[WHAT TO DO]: An exact reprint of all the records is the expected answer.

[Stored items from a collection]:
+-------+
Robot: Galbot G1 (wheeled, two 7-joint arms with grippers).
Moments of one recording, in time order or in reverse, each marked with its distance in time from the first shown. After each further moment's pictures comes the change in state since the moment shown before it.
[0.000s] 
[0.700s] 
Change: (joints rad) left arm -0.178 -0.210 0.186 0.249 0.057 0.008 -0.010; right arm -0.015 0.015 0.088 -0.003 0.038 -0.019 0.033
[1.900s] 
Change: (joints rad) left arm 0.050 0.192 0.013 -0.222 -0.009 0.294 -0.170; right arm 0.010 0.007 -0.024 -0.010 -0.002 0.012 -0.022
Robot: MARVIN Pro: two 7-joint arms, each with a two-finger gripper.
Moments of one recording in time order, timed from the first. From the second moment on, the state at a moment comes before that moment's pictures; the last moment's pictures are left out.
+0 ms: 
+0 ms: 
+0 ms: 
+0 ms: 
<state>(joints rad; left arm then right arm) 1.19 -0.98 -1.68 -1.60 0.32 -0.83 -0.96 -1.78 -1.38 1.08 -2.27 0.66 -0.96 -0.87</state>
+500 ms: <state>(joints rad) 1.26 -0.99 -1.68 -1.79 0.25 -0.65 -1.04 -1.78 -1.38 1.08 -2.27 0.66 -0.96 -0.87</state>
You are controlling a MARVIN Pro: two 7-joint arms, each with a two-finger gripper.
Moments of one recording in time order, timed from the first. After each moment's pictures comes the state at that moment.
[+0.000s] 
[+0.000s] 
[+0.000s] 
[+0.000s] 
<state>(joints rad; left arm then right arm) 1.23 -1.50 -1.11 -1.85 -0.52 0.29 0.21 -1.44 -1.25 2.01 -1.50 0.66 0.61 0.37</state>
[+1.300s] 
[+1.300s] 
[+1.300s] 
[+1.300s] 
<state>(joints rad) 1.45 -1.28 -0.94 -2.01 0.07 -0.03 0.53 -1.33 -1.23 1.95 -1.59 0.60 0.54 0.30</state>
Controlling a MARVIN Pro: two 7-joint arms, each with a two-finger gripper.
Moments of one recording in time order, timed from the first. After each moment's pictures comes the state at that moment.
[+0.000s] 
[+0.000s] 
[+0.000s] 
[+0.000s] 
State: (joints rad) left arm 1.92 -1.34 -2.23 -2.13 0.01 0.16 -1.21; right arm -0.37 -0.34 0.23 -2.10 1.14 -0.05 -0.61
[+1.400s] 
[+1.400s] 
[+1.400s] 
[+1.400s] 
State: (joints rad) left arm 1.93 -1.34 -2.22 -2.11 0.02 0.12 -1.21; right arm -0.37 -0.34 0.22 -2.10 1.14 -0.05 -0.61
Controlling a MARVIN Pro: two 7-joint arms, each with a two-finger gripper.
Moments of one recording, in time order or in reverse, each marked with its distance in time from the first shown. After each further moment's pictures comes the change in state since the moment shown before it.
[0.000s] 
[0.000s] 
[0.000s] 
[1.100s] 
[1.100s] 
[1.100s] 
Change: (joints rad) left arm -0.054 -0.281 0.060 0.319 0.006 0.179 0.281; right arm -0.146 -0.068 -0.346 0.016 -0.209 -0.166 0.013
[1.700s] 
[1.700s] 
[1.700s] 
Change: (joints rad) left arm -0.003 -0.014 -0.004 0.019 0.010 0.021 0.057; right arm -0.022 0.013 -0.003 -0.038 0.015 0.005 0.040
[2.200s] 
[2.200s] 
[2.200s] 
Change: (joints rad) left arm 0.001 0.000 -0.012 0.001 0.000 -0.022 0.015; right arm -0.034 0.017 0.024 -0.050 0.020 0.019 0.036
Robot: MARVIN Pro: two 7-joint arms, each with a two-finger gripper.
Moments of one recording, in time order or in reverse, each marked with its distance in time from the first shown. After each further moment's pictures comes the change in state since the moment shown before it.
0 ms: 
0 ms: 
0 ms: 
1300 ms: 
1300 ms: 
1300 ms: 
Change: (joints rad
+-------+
[SOLUTION BELOW]:
Robot: Galbot G1 (wheeled, two 7-joint arms with grippers).
Moments of one recording, in time order or in reverse, each marked with its distance in time from the first shown. After each further moment's pictures comes the change in state since the moment shown before it.
[0.000s] 
[0.700s] 
Change: (joints rad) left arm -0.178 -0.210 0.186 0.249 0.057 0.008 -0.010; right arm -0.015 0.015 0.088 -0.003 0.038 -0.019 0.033
[1.900s] 
Change: (joints rad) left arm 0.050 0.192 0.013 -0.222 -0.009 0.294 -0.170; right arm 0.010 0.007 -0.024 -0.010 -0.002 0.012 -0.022
Robot: MARVIN Pro: two 7-joint arms, each with a two-finger gripper.
Moments of one recording in time order, timed from the first. From the second moment on, the state at a moment comes before that moment's pictures; the last moment's pictures are left out.
+0 ms: 
+0 ms: 
+0 ms: 
+0 ms: 
<state>(joints rad; left arm then right arm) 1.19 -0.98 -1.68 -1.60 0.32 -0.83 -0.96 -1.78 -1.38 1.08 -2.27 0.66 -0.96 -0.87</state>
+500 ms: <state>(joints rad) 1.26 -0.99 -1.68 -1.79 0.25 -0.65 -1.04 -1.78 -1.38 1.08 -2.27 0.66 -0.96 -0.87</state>
You are controlling a MARVIN Pro: two 7-joint arms, each with a two-finger gripper.
Moments of one recording in time order, timed from the first. After each moment's pictures comes the state at that moment.
[+0.000s] 
[+0.000s] 
[+0.000s] 
[+0.000s] 
<state>(joints rad; left arm then right arm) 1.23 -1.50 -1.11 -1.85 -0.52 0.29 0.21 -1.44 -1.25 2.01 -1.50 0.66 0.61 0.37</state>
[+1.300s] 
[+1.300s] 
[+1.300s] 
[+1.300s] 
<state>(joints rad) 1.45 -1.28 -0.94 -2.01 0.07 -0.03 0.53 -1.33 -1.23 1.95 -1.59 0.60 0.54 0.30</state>
Controlling a MARVIN Pro: two 7-joint arms, each with a two-finger gripper.
Moments of one recording in time order, timed from the first. After each moment's pictures comes the state at that moment.
[+0.000s] 
[+0.000s] 
[+0.000s] 
[+0.000s] 
State: (joints rad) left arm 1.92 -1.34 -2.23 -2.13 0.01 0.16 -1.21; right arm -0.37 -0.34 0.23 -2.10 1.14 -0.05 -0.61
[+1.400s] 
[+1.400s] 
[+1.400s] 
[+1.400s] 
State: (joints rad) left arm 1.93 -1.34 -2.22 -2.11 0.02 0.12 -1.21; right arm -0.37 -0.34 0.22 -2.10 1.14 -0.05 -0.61
Controlling a MARVIN Pro: two 7-joint arms, each with a two-finger gripper.
Moments of one recording, in time order or in reverse, each marked with its distance in time from the first shown. After each further moment's pictures comes the change in state since the moment shown before it.
[0.000s] 
[0.000s] 
[0.000s] 
[1.100s] 
[1.100s] 
[1.100s] 
Change: (joints rad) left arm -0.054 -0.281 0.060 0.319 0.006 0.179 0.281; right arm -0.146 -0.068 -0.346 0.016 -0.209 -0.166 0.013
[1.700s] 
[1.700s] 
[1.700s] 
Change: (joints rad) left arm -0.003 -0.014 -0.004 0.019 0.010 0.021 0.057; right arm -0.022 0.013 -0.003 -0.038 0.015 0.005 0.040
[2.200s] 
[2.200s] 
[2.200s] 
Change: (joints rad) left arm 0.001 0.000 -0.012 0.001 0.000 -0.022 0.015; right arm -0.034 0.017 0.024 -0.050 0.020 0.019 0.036
Robot: MARVIN Pro: two 7-joint arms, each with a two-finger gripper.
Moments of one recording, in time order or in reverse, each marked with its distance in time from the first shown. After each further moment's pictures comes the change in state since the moment shown before it.
0 ms: 
0 ms: 
0 ms: 
1300 ms: 
1300 ms: 
1300 ms: 
Change: (joints rad

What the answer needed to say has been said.